> _Required work_: Copy out all lines in the data below containing the string "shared".

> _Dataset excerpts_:
========================================

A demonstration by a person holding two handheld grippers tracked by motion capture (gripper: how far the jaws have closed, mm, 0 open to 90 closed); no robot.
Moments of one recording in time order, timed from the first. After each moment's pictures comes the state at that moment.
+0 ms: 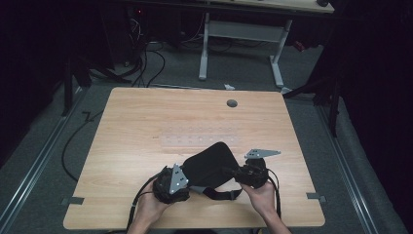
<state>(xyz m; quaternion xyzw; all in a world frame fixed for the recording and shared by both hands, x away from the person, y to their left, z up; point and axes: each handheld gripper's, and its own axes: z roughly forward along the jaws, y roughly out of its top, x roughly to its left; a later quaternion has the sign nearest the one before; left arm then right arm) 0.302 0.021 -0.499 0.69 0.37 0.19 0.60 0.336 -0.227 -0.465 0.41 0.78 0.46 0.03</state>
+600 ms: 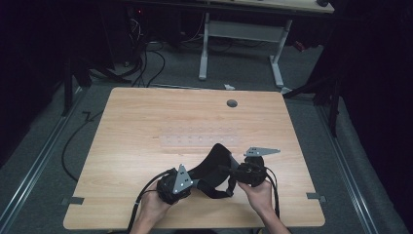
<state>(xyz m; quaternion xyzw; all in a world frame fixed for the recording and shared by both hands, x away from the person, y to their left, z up) 0.297 0.014 -0.492 0.71 0.34 0.14 0.60 0.339 -0.223 -0.462 0.41 0.77 0.49 0.01</state>
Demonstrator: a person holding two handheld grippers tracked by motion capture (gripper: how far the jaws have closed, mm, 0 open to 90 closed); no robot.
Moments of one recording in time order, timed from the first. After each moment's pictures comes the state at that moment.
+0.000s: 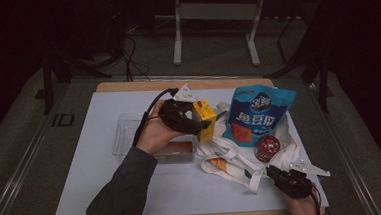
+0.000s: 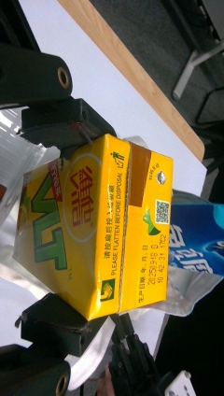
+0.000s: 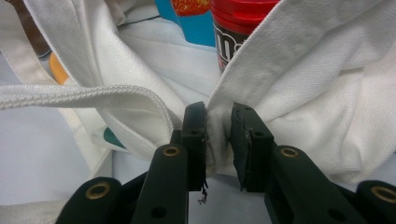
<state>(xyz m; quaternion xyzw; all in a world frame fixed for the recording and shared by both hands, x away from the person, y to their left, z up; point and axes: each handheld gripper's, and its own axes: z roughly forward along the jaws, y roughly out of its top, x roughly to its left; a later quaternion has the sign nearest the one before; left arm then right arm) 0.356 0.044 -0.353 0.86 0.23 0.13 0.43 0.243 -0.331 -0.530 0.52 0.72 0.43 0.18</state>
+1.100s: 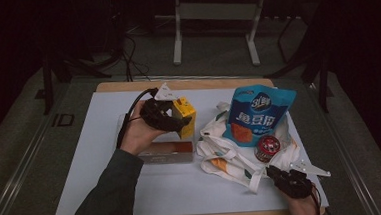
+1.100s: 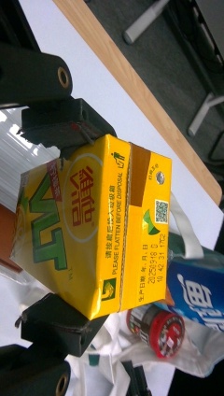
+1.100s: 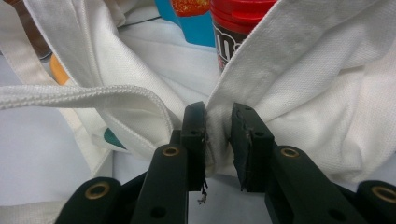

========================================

> _Result of this task_:
<state>(xyz m; quaternion xyzw; all in a world frame fixed for the recording and shared by both hands, x away from the person, y to their left, z up; point and axes: each handheld gripper's, and its own axes: z roughly forward along the jaws, y roughly out of its top, x roughly to its left; a later quaternion has the sign nearest the one before; left arm then right arm) 0.302 0.021 -0.499 0.69 0.37 0.19 0.60 0.336 -0.227 -0.465 0.41 0.78 0.46 0.03</state>
<state>(xyz m; quaternion xyzw; all in a world frame fixed for the recording and shared by both hands, x away from the person, y to their left, z up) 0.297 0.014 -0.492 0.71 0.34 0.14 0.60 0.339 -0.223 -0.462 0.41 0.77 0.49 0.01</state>
<state>(xyz m; quaternion xyzw; all in a world frame fixed for the recording and shared by both hands, x away from the person, y to their left, z up; point and axes: each handheld gripper's, and its own axes: z roughly forward along the jaws, y roughly out of its top, x roughly to its left; a later quaternion has the sign nearest the one before; left arm then right arm) 0.356 0.044 -0.353 0.86 0.23 0.13 0.43 0.243 -0.331 -0.530 0.52 0.72 0.43 0.18</state>

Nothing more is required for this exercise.